Continuous binary Darboux transformation as an abstract framework for KdV soliton gases
Alexei Rybkin
TL;DR
The paper develops an operator-theoretic framework for deterministic KdV soliton gases and step-type KdV solutions by combining Dyson's determinantal formula with a continuous binary Darboux transformation. It analyzes reflectionless and non-reflectionless step-like backgrounds, showing how spectral data and the density of states encode macroscopic soliton distributions and how step-like condensate–vacuum configurations arise as natural limits. A key advance is the continuous binary Darboux mechanism, which updates scattering data via $\{R,\mathrm{d}\rho\} \to \{R,\mathrm{d}\rho+\mathrm{d}\sigma\}$ while preserving step-type structure, thereby enabling deterministic soliton gases on general backgrounds and providing a rigorous path toward integrating kinetic ideas in the future. The work offers a unifying perspective that connects zero-background soliton gases, step-like condensates, and finite-gap regimes within a single spectral-theoretic framework, with potential implications for integrable turbulence and dispersive hydrodynamics.
Abstract
We present a unified operator-theoretic framework for constructing deterministic KdV soliton gases and step-type KdV solutions.
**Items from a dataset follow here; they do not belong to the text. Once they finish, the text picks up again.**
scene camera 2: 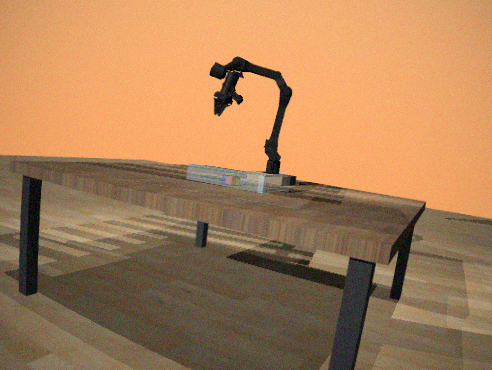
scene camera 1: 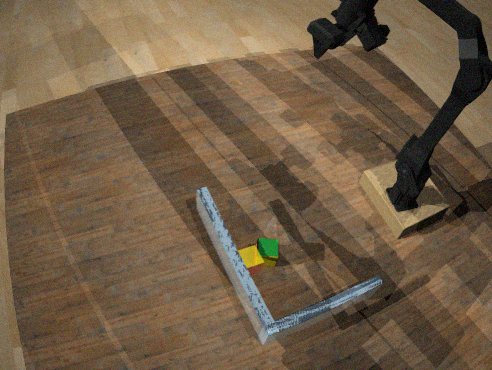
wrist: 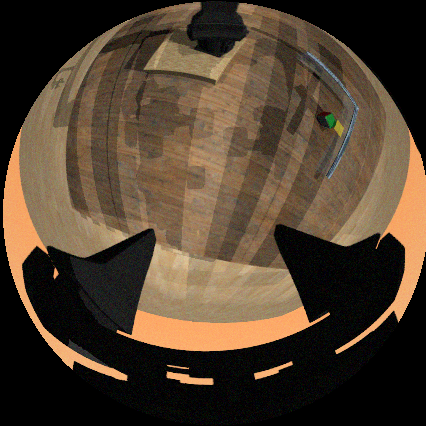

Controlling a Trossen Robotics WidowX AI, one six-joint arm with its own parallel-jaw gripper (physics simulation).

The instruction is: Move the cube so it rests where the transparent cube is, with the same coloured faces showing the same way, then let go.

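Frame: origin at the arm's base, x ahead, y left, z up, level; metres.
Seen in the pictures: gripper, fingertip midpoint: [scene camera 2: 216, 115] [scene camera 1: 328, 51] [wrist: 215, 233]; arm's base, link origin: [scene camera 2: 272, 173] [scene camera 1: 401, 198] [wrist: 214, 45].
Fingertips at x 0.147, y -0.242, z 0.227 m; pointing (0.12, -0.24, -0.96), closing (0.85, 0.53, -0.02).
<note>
Offsets run from my fingertips to a thing's top centre. Level surfaces: height alone.
The cube @(dx +0.188, dy +0.290, dz -0.229 m) [scene camera 1: 268, 247] [wrist: 330, 119] stands on the table with its green face up; a yellow side shows in scene camera 1, and red and dark sides in the wrist view. The transparent cube @(dx +0.227, dy +0.304, dz -0.229 m) [scene camera 1: 251, 256] [wrist: 339, 129] is right beside it, yellow face up with a reddish side, between the cube and the long blue-grey wall. In scene camera 2 small coloured faces show through the wall, too small to tell the two apart. My gripper [scene camera 1: 344, 50] [scene camera 2: 218, 111] [wrist: 215, 233] is open and empty, high above the table and far from the cube.
A blue-grey L-shaped wall [scene camera 1: 231, 250] [scene camera 2: 205, 173] [wrist: 356, 108] stands on the table @(dz -0.269 m) [scene camera 1: 75, 175] [scene camera 2: 150, 192], its long side close beside the transparent cube. The arm's wooden base block [scene camera 1: 382, 201] [wrist: 182, 62] stands across the table from it. Dark shadows cross the table.
</note>
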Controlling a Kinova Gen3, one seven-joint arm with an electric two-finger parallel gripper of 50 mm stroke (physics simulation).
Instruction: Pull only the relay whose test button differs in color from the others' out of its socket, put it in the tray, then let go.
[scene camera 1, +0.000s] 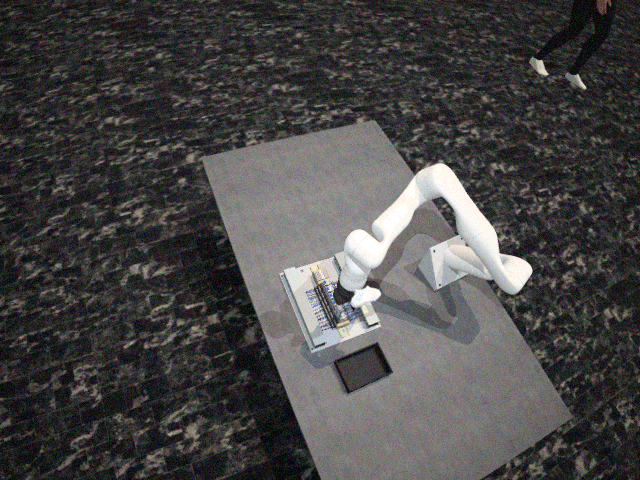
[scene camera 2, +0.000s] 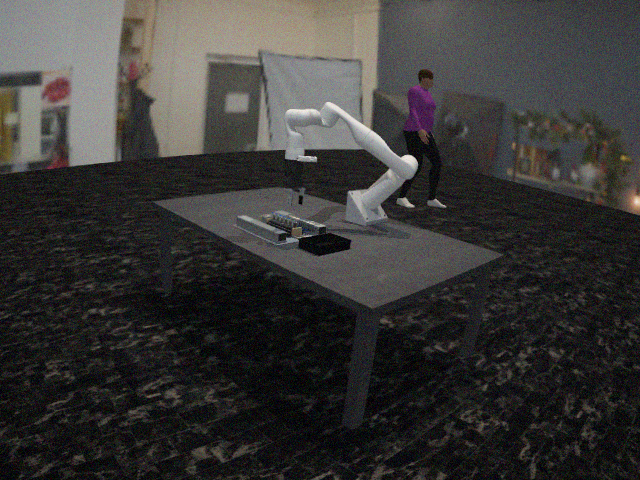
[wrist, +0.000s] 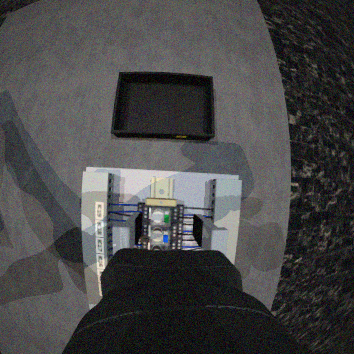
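Observation:
The relay with the green test button sits in its socket at the tray end of the relay row in the wrist view. The neighbouring relay has a blue button. Relays farther along are hidden by the gripper body. My gripper is open and empty, pointing down above the row. Its fingers appear on either side of the row in the wrist view, around the first two relays, and scene camera 2 shows them above the panel. The black tray is empty and stands beside the panel's end.
The relays stand on a light panel, with blue wires and raised grey ducts along both sides. A tan end block borders the green-button relay. A person stands beyond the table.

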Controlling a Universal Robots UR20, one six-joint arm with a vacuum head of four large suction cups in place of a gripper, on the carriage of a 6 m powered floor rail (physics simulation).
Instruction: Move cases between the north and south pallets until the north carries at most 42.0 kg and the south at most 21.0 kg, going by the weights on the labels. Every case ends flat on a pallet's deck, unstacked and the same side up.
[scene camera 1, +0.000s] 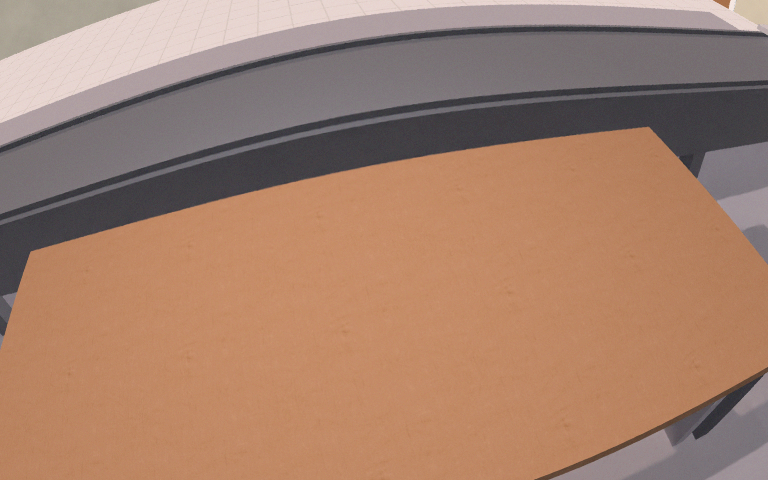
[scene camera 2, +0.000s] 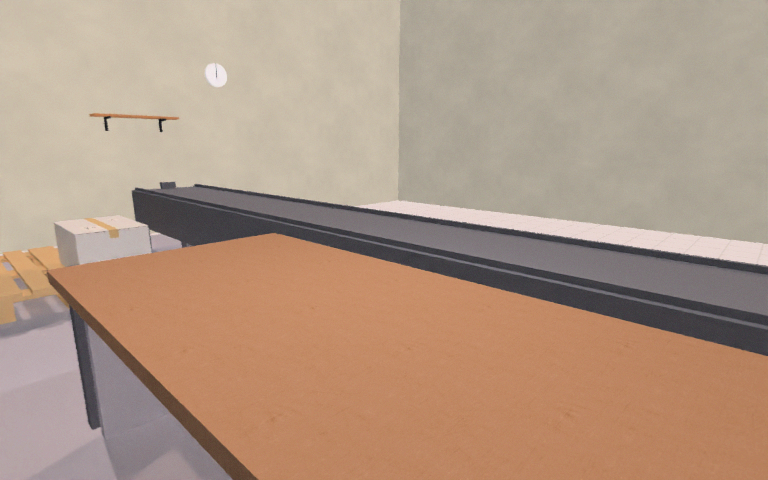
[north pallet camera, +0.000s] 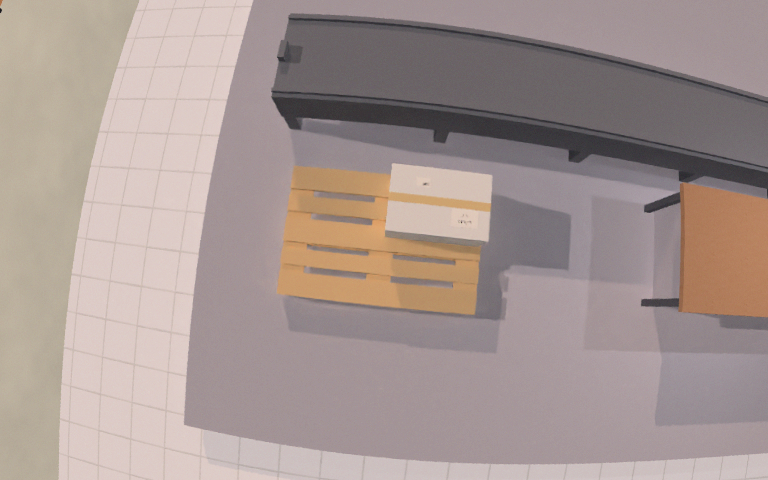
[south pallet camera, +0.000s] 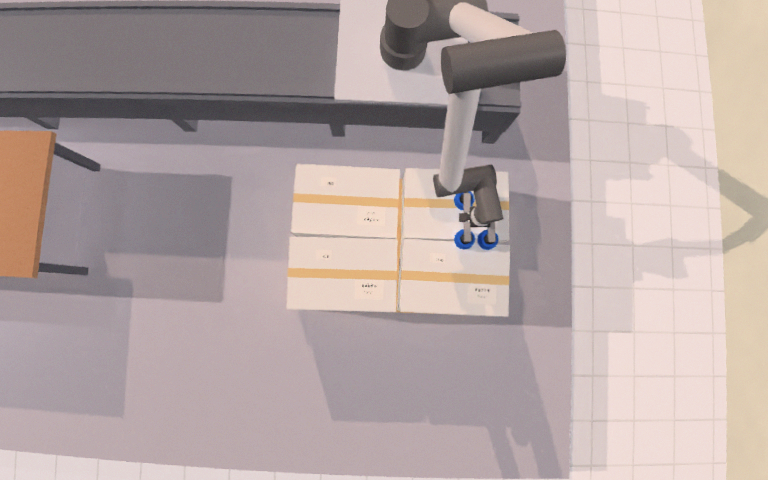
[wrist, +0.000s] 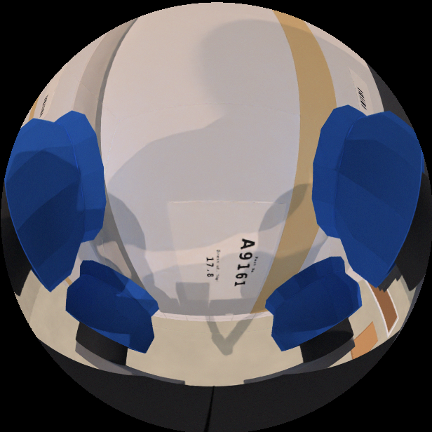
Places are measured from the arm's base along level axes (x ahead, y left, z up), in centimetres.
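Pixels of known places: arm's base, origin of its link: (south pallet camera: 402, 49).
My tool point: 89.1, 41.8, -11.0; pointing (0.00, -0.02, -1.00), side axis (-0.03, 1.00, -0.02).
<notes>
For each thing: its top centre in the pictures, then the offset to it from my tool point, as dx, dy, dz. Level surfaces: height alone.
- back right case, centre of its top: (south pallet camera: 457, 203) -9.3, -8.9, -4.4
- back left case, centre of its top: (south pallet camera: 345, 200) -9.1, -69.3, -6.3
- front left case, centre of its top: (south pallet camera: 342, 274) +31.0, -68.9, -2.5
- front right case, centre of its top: (south pallet camera: 455, 277) +30.7, -9.4, -1.7
- brown table, height of its surface: dz +7.0
My suction head (south pallet camera: 476, 219) (wrist: 212, 240), with blue cups, is open and hangs over the back right case (south pallet camera: 424, 186) (wrist: 215, 150) on the south pallet (south pallet camera: 399, 215). That case's label reads A9161, 17.8. The head holds no case; its height above the case is hard to judge. A back left case (south pallet camera: 339, 220), a front left case (south pallet camera: 328, 295) and a front right case (south pallet camera: 441, 297) lie flat beside it, their labels too small to read. On the north pallet (north pallet camera: 334, 229) (scene camera 2: 48, 258), one white case (north pallet camera: 416, 217) (scene camera 2: 113, 247) lies flat at the back right.
The dark floor rail (scene camera 1: 396, 73) (scene camera 2: 453, 237) (north pallet camera: 453, 67) (south pallet camera: 169, 56) runs behind both pallets. A brown table (scene camera 1: 396, 283) (scene camera 2: 396, 339) (north pallet camera: 730, 254) (south pallet camera: 19, 203) stands between them. The arm (south pallet camera: 459, 135) reaches from the carriage (south pallet camera: 362, 73) over the south pallet.
</notes>
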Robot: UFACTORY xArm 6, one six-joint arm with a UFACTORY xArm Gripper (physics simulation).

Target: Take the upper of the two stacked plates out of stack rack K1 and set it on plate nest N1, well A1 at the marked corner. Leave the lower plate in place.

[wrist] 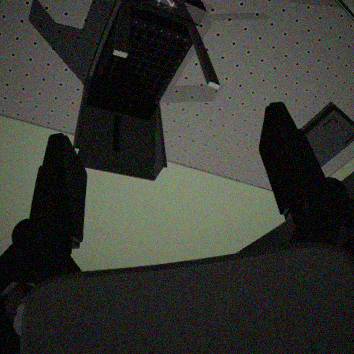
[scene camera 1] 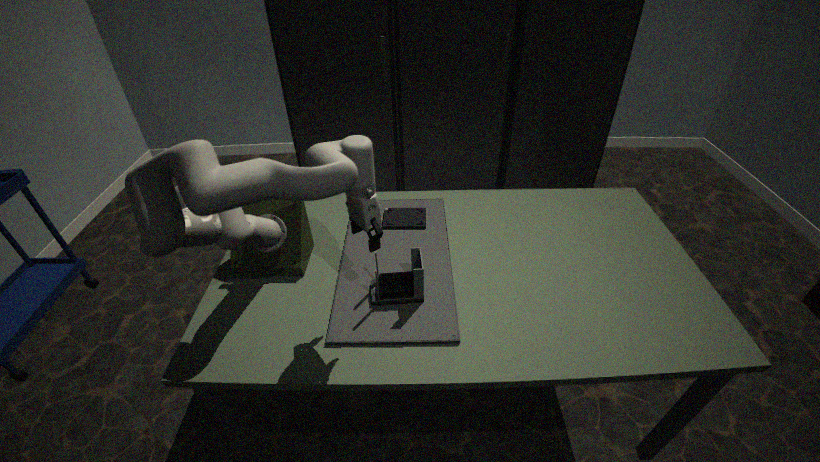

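Where they show: gripper, between the fingertips: (wrist: 168,137) (scene camera 1: 366,240); arm's base, origin of its link: (scene camera 1: 268,233).
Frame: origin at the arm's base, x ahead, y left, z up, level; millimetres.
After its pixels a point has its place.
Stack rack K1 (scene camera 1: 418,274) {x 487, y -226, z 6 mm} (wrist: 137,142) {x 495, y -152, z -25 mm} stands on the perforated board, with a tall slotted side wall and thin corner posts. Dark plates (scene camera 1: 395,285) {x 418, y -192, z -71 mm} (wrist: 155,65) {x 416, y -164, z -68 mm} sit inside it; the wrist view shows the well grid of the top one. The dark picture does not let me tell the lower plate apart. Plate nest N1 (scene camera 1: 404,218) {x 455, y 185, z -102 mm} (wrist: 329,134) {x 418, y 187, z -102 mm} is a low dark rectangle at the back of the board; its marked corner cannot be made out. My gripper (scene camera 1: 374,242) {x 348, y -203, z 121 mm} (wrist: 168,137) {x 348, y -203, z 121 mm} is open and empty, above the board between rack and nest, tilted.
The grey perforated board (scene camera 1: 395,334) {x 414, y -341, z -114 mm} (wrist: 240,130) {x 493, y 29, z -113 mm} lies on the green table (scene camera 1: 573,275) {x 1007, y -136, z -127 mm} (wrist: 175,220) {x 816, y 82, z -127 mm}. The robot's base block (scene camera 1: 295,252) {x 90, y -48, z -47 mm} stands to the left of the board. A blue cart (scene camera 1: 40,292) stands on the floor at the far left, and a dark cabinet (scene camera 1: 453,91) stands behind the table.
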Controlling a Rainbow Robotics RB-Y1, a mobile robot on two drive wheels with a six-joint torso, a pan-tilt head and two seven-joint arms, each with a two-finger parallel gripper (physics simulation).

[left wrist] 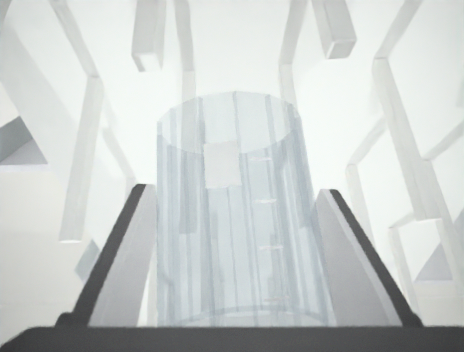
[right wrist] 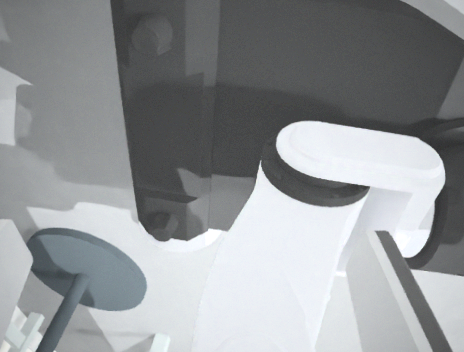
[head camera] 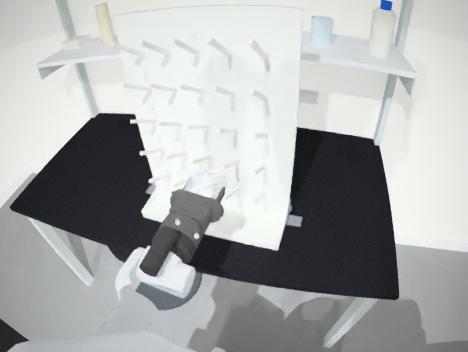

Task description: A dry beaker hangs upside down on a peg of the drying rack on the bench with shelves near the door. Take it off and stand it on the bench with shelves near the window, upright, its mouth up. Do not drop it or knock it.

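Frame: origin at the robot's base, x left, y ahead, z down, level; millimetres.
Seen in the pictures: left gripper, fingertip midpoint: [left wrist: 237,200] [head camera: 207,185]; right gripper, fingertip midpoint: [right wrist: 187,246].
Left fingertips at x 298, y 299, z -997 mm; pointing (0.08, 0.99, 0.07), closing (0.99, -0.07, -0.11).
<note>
Offsets run from my left fingertips to a thing's middle. "pt": to the spot under its first point. Level surfaces: height alone.
My left gripper [head camera: 203,186] [left wrist: 237,200] is shut on the clear beaker @(dy -5, dx -1, dz -8 mm) [head camera: 209,179] [left wrist: 235,215], one finger on each side of its wall. The beaker is in front of the lower pegs of the white drying rack [head camera: 280,27] [left wrist: 235,35]. Pegs show through its glass in the left wrist view; whether one is inside it I cannot tell. A pale label patch and short white marks show on the glass. The drying rack stands on the black bench @(dz +236 mm) [head camera: 345,205]. My right gripper [right wrist: 187,246] is open and empty, away from the beaker; it does not show in the head view.
Shelves [head camera: 350,50] behind the rack hold a light-blue cup @(pt dy +491, dx -183, dz -272 mm) [head camera: 321,31], a blue-capped bottle @(pt dy +488, dx -375, dz -305 mm) [head camera: 382,32] and a cream cylinder @(pt dy +407, dx +637, dz -309 mm) [head camera: 105,25]. Other pegs surround the beaker closely. White arm parts @(pt dy -477, dx -350, dz +573 mm) [right wrist: 270,250] and a blue-grey disc [right wrist: 95,270] are near the right gripper.
</note>
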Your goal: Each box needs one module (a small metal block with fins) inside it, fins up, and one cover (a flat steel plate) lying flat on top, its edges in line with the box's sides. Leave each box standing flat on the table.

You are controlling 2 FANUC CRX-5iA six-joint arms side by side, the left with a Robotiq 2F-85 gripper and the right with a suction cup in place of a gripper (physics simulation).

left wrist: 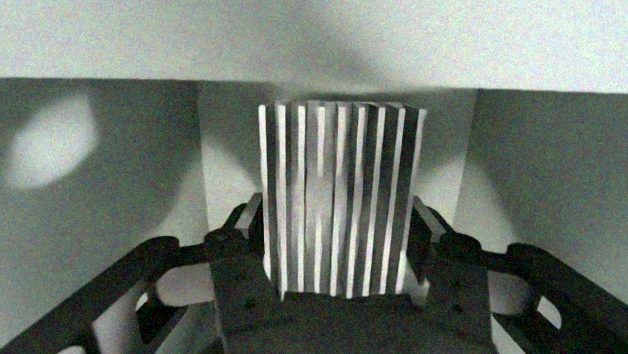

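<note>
A pale box (150, 40) fills the left wrist view, seen from very close, with its far rim across the top and its inner walls below and at both sides. My left gripper (337, 220) is shut on a metal module (341, 150), with one finger at each side of it. The module's long parallel fins face the camera. It is held within the box's opening, between the side walls and near the far wall. Whether its underside touches the box floor is hidden. My right suction cup and the covers do not show.
The box's left inner wall (125, 210) and right inner wall (550, 190) stand close outside the gripper's linkages. Patches of light and shadow lie on these walls. The picture is grainy and dim.
</note>
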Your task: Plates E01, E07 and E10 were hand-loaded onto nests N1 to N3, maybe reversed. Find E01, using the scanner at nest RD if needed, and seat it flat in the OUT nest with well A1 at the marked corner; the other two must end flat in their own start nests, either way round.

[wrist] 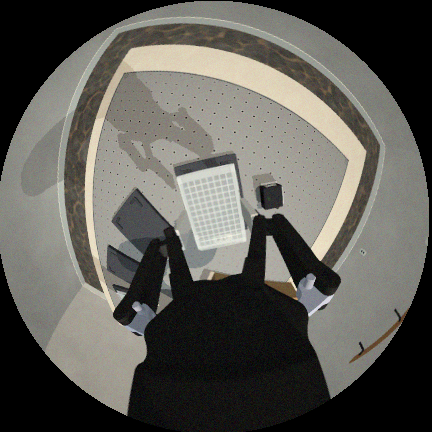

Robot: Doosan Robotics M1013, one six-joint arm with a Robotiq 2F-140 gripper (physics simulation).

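Observation:
A white plate (212,207) with a grid of wells is held between the fingers of my gripper (214,211). Which of E01, E07 or E10 it is cannot be read. The plate hangs over a dark nest (206,164), whose far and right edges show past it; most of that nest is hidden. A small black scanner block (271,196) stands right of this nest. A dark nest (140,219) to the left holds no plate. A second dark nest (124,262) shows partly beyond it, near the left finger. No nest labels are readable.
The perforated grey table top (225,115) has a cream border (200,59) and a dark patterned outer edge (200,35). Another dark shape (120,289) shows partly at the lower left. Brown surfaces (281,288) show partly behind the gripper body. The arm's shadow falls across the upper left.

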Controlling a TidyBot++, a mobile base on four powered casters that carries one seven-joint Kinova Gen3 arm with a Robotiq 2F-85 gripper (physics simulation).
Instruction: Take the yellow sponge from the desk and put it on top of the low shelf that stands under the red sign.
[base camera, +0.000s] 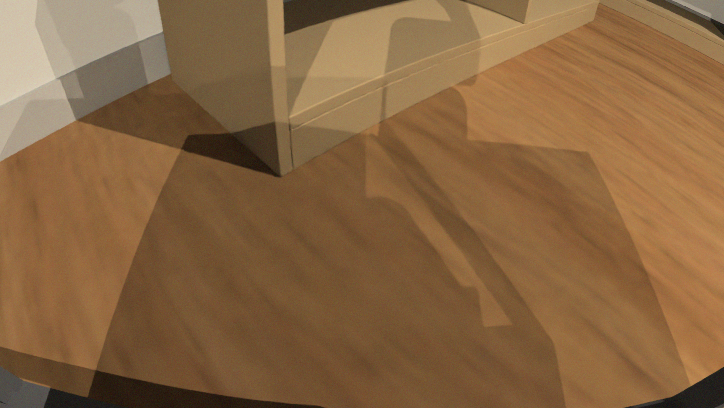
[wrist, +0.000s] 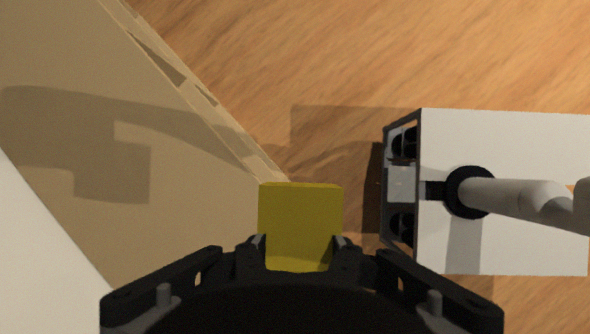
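Seen in the pictures: gripper, fingertip midpoint: (wrist: 299, 242); arm's base, origin of the base link: (wrist: 472, 192).
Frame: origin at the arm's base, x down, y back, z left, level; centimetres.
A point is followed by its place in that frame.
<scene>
The yellow sponge (wrist: 300, 220) @(x -45.1, y -50.7, z -1.5 cm) is held between the two fingers of my gripper (wrist: 299, 242) @(x -43.4, y -50.8, z 0.7 cm), which is shut on it. The low wooden shelf (base camera: 227, 55) @(x 26.2, y -55.0, z 15.8 cm) (wrist: 200, 215) @(x -21.4, y -70.0, z 4.4 cm) shows its side panel and lower board in the base camera view. In the wrist view its light brown top spreads over the left side. There the sponge overlaps the end of the shelf's front edge, with most of the top to the left of the sponge. How high the sponge is above the top is hard to tell. The red sign and the desk do not show.
My white mobile base (wrist: 505, 145) @(x 1.4, y 11.0, z -14.4 cm) with the arm's grey lower part (wrist: 495, 191) @(x -11.7, y -4.4, z -1.4 cm) is at the right of the wrist view. A pale wall (base camera: 101, 30) @(x 25.8, y -70.7, z 45.2 cm) (wrist: 35, 250) @(x -24.4, y -101.2, z 12.1 cm) stands behind the shelf. Wooden floor (base camera: 303, 283) @(x 39.6, y -33.1, z 4.6 cm) (wrist: 350, 55) @(x 39.6, y -28.2, z -62.2 cm) lies in front, with the robot's shadow on it.
</scene>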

Starting from Dyson's determinantal formula, we obtain a broad class of reflectionless solutions and describe their basic spectral and analytic properties, including their interpretation as deterministic soliton gases. We then introduce a continuous binary Darboux transformation that acts directly on the scattering data and generates general step-type solutions, with particular emphasis on reflectionless hydraulic-jump-type profiles modelling a soliton condensate on the left and vacuum on the right. The paper is methodological in nature: our goal is not to develop a full kinetic or probabilistic theory, but to show how classical tools from spectral and scattering theory can be combined into a conceptually simple framework that accommodates both reflectionless and non-reflectionless soliton gas configurations, including step-like backgrounds.